Federal Reserve Chair Jerome Powell indicated Thursday (Friday AEDT) that the central bank intends to proceed cautiously with interest rate cuts over the coming months.
Addressing the Dallas audience in prepared remarks, Powell highlighted the persistence of inflation, suggesting that officials aim to observe its trajectory before making substantial policy adjustments.
“The economy is not sending any signals that we need to be in a hurry to lower rates,” Powell said. “The strength we are currently seeing in the economy gives us the ability to approach our decisions carefully.”

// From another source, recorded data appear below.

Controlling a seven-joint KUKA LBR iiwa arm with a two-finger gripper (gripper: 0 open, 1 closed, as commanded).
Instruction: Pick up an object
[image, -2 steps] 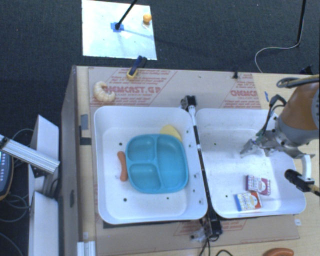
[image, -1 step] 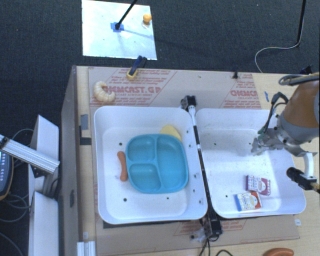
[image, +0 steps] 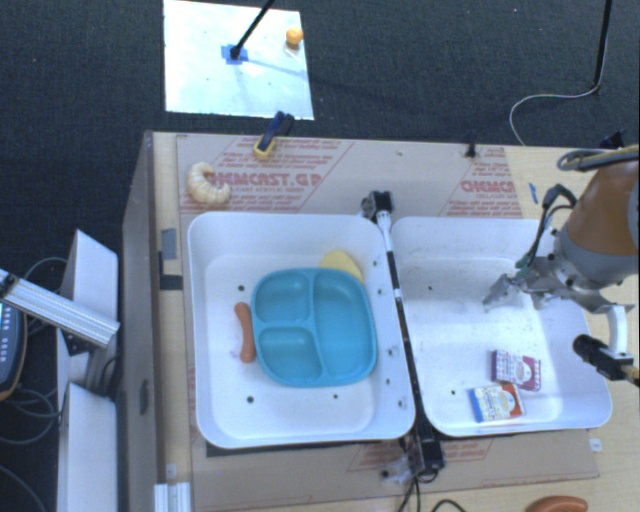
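Note:
The right bin (image: 450, 250) holds two small flat packets near its front right corner: a red and white one (image: 516, 368) and a blue, red and white one (image: 496, 402). My gripper (image: 520, 285) hangs over the right side of this bin, behind the packets and apart from them, with nothing seen in it. The left bin (image: 215, 260) holds a blue divided plate (image: 313, 327), an orange sausage (image: 245, 332) lying left of the plate, and a yellow piece (image: 343, 264) tucked behind the plate's far edge.
A black bar (image: 392, 280) runs between the two bins. On the cardboard behind the left bin lie a cream ridged toy (image: 208, 183) and a yellow and blue clamp (image: 270, 135). The grey arm (image: 600, 230) covers the right bin's far right edge.

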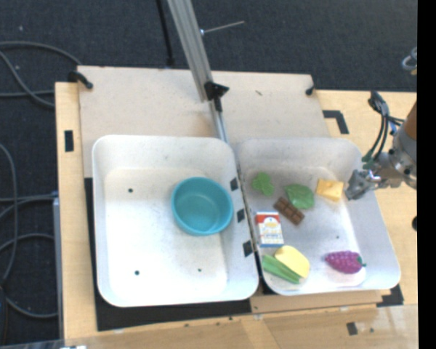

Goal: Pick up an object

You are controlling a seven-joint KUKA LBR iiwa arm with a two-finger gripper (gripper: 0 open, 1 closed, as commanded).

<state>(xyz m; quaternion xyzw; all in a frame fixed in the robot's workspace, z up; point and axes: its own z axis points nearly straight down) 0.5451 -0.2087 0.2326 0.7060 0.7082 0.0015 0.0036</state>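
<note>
The right bin (363, 217) holds several toy foods: a yellow cheese wedge (330, 190), a green leaf piece (300, 195), a brown chocolate bar (289, 211), a small green item (261, 184), a red-and-white carton (269, 229), a yellow corn cob with green husk (287, 264) and purple grapes (344, 262). My gripper (357, 184) hangs at the bin's right rim, just right of the cheese wedge, with nothing seen between its fingers. The arm comes in from the right edge.
A blue bowl (202, 206) sits in the left bin (131, 267). A slanted metal pole (192, 42) rises from behind the seam between the bins. Cables lie on the dark floor at left.
</note>
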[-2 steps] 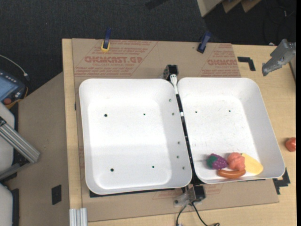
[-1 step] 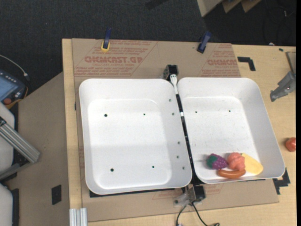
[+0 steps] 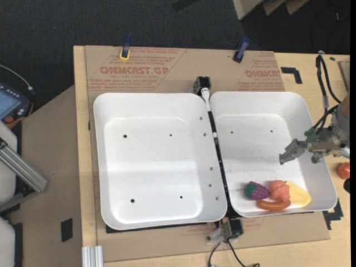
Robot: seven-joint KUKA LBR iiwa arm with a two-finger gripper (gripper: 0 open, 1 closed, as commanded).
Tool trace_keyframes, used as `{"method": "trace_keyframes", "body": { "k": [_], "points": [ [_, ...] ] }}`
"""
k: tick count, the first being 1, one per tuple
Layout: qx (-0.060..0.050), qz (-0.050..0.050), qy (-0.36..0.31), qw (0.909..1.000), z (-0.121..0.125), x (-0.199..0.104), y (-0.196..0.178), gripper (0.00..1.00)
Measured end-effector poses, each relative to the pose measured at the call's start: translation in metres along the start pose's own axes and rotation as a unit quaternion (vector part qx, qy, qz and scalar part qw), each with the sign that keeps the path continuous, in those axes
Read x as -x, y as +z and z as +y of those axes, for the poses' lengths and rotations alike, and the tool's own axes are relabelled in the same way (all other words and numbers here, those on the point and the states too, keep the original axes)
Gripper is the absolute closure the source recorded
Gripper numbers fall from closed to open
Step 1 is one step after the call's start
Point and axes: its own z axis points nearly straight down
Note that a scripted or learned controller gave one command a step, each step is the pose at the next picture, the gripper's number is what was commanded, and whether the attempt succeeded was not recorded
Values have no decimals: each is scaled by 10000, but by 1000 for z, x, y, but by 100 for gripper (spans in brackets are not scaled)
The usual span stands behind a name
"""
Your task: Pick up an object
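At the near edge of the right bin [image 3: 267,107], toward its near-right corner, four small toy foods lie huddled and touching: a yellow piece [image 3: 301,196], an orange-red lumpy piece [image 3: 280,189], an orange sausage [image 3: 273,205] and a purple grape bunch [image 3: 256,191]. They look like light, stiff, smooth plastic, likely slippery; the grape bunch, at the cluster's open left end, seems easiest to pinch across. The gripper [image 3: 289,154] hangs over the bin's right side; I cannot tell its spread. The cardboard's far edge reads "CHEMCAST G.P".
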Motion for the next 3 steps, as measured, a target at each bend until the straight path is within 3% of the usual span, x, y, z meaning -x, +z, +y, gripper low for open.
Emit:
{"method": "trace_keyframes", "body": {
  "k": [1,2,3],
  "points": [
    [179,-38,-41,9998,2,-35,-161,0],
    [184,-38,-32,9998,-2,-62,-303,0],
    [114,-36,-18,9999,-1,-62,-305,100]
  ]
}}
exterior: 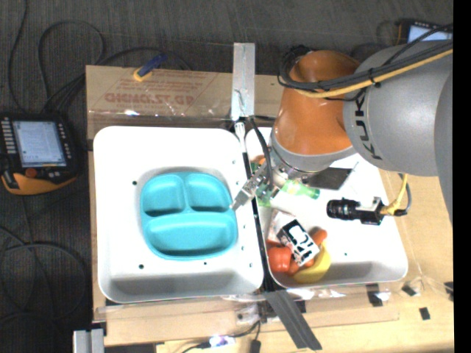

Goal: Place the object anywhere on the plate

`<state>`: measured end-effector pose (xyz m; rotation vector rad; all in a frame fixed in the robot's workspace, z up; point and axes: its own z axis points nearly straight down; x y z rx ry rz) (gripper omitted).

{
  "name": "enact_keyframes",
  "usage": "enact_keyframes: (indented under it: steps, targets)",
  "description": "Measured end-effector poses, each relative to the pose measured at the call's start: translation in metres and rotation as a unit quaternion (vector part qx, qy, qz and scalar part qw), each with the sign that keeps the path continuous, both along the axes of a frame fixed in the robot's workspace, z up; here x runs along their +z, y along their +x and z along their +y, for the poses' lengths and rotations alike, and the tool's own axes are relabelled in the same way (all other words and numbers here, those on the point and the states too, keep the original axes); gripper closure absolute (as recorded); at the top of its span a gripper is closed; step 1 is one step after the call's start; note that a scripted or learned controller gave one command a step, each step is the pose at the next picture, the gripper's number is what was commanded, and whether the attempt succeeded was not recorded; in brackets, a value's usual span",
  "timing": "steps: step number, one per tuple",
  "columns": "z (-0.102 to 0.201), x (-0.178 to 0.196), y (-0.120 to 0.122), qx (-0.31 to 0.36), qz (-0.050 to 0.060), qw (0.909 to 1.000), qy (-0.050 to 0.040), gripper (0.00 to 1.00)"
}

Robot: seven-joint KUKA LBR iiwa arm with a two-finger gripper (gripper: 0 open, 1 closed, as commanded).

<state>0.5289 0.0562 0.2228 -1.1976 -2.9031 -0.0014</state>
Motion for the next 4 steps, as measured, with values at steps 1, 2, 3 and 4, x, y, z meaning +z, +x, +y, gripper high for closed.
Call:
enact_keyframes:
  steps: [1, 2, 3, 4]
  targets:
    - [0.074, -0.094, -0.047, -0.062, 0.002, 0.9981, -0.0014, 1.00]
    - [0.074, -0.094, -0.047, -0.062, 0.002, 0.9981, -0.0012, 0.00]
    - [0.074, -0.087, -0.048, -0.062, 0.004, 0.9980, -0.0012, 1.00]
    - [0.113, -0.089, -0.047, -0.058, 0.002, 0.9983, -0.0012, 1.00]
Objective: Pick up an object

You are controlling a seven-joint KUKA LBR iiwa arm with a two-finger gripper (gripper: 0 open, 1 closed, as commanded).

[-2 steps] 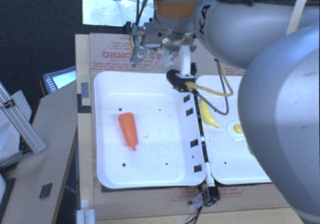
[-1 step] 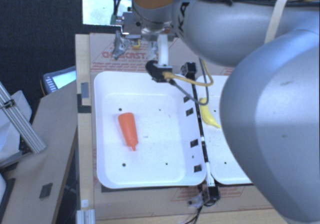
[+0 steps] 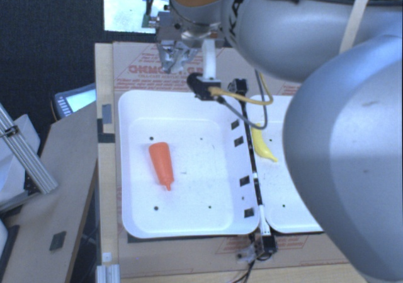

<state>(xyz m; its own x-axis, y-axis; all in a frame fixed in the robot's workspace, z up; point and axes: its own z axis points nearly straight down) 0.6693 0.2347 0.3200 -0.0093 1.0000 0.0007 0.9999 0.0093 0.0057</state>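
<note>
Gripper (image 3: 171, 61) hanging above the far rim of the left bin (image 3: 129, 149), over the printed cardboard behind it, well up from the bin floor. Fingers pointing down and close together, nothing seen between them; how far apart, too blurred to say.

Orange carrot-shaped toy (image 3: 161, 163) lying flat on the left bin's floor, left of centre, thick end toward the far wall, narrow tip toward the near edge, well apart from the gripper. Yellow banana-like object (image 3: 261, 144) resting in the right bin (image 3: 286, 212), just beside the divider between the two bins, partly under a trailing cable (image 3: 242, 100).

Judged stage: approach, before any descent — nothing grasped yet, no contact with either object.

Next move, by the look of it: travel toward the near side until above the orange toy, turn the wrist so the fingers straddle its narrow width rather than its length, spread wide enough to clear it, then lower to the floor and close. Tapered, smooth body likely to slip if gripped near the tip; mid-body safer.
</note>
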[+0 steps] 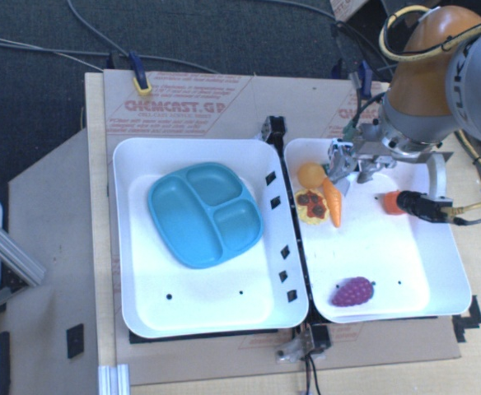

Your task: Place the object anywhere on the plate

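Blue plate (206,213) left bin; carrot (332,202), grapes (352,290) right w/ gripper (340,169).

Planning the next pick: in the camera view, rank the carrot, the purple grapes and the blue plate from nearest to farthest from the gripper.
1. Carrot: just below the gripper, at the top left of the right bin.
2. Purple grapes: near the front edge of the right bin.
3. Blue plate: across the divider, in the left bin.
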### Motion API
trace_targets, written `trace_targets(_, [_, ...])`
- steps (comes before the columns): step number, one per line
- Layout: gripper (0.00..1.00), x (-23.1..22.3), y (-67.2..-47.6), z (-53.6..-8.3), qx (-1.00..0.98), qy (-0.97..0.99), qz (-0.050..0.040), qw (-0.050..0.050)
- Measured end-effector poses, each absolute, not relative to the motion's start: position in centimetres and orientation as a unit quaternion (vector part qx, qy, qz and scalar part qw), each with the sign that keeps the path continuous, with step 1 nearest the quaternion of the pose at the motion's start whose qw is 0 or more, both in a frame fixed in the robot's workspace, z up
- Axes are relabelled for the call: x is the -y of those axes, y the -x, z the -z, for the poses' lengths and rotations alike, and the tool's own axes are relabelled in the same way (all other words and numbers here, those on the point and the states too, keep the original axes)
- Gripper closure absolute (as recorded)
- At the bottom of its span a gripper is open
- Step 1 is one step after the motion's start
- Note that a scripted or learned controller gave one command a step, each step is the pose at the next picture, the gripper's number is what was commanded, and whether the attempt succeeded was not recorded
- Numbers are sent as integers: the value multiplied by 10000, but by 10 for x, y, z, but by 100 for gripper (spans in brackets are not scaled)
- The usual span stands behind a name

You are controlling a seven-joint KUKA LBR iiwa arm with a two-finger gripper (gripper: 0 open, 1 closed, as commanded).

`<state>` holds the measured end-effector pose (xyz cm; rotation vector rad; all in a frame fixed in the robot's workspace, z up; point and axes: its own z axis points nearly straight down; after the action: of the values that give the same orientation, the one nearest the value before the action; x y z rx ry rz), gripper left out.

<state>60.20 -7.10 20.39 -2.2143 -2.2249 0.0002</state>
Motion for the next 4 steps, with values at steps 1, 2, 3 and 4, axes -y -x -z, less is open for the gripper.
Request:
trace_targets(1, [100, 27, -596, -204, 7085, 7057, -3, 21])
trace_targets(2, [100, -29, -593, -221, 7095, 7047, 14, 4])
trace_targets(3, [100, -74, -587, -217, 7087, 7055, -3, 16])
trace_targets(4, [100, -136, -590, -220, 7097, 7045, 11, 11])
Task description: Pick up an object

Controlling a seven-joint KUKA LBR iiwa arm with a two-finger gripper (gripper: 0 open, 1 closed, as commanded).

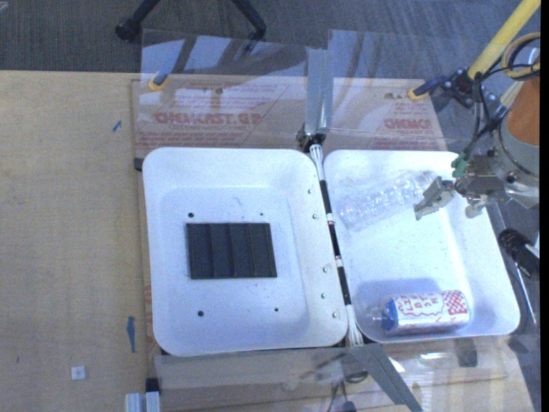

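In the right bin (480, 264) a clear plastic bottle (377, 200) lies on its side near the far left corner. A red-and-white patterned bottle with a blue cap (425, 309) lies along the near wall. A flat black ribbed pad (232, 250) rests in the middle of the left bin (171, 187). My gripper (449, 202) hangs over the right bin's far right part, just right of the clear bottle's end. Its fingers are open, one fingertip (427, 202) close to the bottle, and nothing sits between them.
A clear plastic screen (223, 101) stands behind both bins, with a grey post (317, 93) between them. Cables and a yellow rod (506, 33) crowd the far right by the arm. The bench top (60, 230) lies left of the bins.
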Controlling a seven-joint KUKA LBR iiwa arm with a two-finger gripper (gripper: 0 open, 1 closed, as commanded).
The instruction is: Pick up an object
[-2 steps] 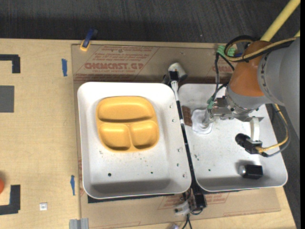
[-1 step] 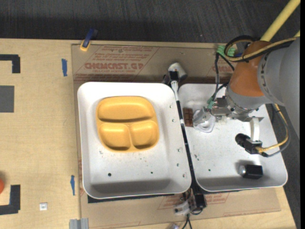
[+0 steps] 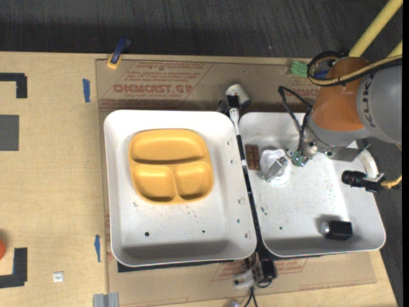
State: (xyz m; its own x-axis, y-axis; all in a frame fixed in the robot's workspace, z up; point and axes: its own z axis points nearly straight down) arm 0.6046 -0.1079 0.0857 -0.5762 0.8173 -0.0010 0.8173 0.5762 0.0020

Economists anticipate that the Fed may introduce another quarter-point rate cut in December, following a recent reduction of a similar size and a half-point cut in September.
Powell gave an optimistic assessment of the U.S. economy, highlighting it as "by far the best of any major economy in the world".
He specifically noted that the labour market remains robust despite October's disappointing job growth, largely attributed to storm impacts and strikes in the Southeast, with payrolls growing by just 12,000.
On inflation, Powell reported "broad-based" progress toward the Fed's 2% target. Although recent inflation data revealed a slight rise in consumer and producer prices, Powell noted that by the Fed’s preferred measure, inflation hit 2.3% in October, or 2.8% excluding food and energy.
He added, “Inflation is running much closer to our 2 percent longer-run goal, but it is not there yet. We are committed to finishing the job,” acknowledging that the road ahead may be “on a sometimes-bumpy path”.
Powell’s cautious stance on further rate cuts led to declines in stocks and increased Treasury yields.
Last week, the Federal Open Market Committee lowered the benchmark rate by a quarter-point, to a range of 4.5%-4.75%, following a half-point cut in September. Powell described these moves as part of a “recalibration” of monetary policy, shifting from a sole focus on inflation to a more balanced approach that also supports employment stability.
Looking forward, while markets still anticipate another quarter-point cut in December and further cuts in 2025, Powell refrained from specifying future actions. He indicated that the Fed’s goal is to guide rates towards a “neutral setting” that neither stimulates nor restrains economic growth.
While Fed officials signalled in September the potential for four rate cuts in 2025, market data tracked by CME FedWatch suggests that Wall Street traders expect only two cuts.
Meanwhile, the Fed continues reducing its balance sheet by allowing proceeds from bond holdings to expire each month, without providing a timeline for ending this process.